Genauso wichtig ist ausreichend Vitamin D, das es dem Körper ermöglicht, mehr Kalzium aufzunehmen. Im Sommer ist der einfachste Weg die Eigenproduktion des Vitamins in der Haut. Schon eine Viertelstunde täglich Sonnenstrahlen auf Gesicht, Hände und Unterarme decken in den meisten Fällen den Grundbedarf. "Wer sich einen großen Speicher anlegt, kann damit auch über den Winter kommen", sagt Professor Armin Zittermann, Mitglied der Arbeitsgruppe Vitamin D bei der Deutschen Gesellschaft für Ernährung. Dazu müsse man aber bis in den Spätsommer und wieder ab März Sonne tanken. Sicherer ist für Osteoporose-Patienten daher die Einnahme von täglich 800 bis 1000 Einheiten Vitamin D, je nach Bedarf in Kombination mit Kalzium.

Zu dessen Gefahren konnten sich die Autoren der Osteoporose-Leit­linie nur auf einen dürren Satz einigen: Das Risiko "wird kontrovers diskutiert", schreiben sie.
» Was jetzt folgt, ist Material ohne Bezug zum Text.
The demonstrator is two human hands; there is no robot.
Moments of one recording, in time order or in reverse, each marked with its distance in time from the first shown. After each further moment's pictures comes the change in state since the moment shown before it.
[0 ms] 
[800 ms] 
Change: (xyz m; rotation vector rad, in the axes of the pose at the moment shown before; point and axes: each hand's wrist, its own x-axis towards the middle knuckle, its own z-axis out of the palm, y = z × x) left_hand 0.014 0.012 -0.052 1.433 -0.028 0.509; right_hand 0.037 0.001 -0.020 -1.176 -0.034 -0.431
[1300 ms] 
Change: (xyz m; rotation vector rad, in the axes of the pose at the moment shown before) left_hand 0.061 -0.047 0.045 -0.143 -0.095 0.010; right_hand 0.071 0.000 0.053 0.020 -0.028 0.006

Mit anderen Worten: Nichts Genaues weiß man auch weiterhin nicht.

Dass die Frage jemals endgültig geklärt wird, ist allerdings höchst zweifelhaft. Denn Studien, in denen gezielt das unterschiedliche Ausmaß eines Schadens untersucht wird, sind moralisch kaum zu vertreten und würden wohl von keiner Ethikkommission genehmigt. 

Auf kalziumreiche Ernährung achten

Allerdings ist der hässliche Verdacht nun in der Welt – nicht bewiesen, aber auch nicht endgültig widerlegt. Was folgt daraus, vor allem für Osteoporose-Patienten, für die Kalzium besonders wichtig ist?
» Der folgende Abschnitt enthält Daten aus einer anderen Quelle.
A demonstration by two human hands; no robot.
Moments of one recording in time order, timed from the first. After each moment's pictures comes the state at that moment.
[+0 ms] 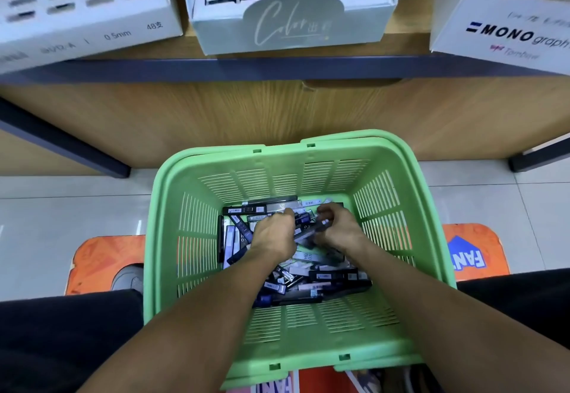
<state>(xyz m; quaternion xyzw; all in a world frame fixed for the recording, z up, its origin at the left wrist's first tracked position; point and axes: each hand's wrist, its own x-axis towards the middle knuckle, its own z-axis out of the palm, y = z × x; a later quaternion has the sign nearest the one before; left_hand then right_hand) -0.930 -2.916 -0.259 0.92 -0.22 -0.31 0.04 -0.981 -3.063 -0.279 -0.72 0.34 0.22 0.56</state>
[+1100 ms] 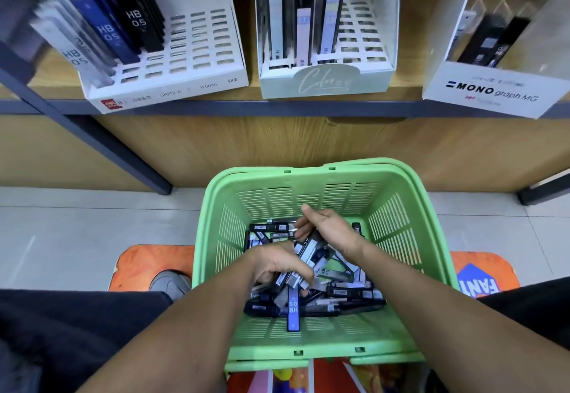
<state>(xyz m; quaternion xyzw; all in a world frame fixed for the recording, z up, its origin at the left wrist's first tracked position) -0.930 -2.868 -0.188 0.72 0.03 -0.63 0.30 -0.954 -3.019 -0.190 -0.73 0.19 0.24 0.61</state>
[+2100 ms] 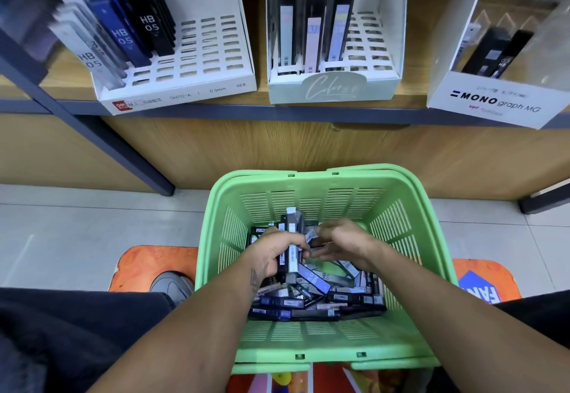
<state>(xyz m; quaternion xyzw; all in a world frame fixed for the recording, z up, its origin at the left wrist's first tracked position) -0.918 -2.867 -0.206 0.66 0.21 -0.49 0.53 -0.958 -3.036 -0.190 -0.63 0.32 0.30 0.65</state>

Für die meisten gibt es glücklicherweise einen Ausweg: Wer auf eine kalziumreiche Ernährung achtet, der braucht normalerweise keine Tabletten. Eine Tagesration des Mineralstoffs liefern zum Beispiel schon ein Glas Milch und zwei Scheiben Käse. Auch grünes Gemüse wie Brokkoli sowie Hasel- und Paranüsse enthalten viel von dem Mineralstoff. Am einfachsten lässt sich die Versorgung über ein kalziumreiches Mineralwasser steuern.

Nur wer als Risikopatient auf diese Weise nicht zumindest annähernd ein Gramm Kalzium täglich zu sich nimmt, sollte zu Tabletten greifen. In Panik verfallen muss man aber auch dann nicht.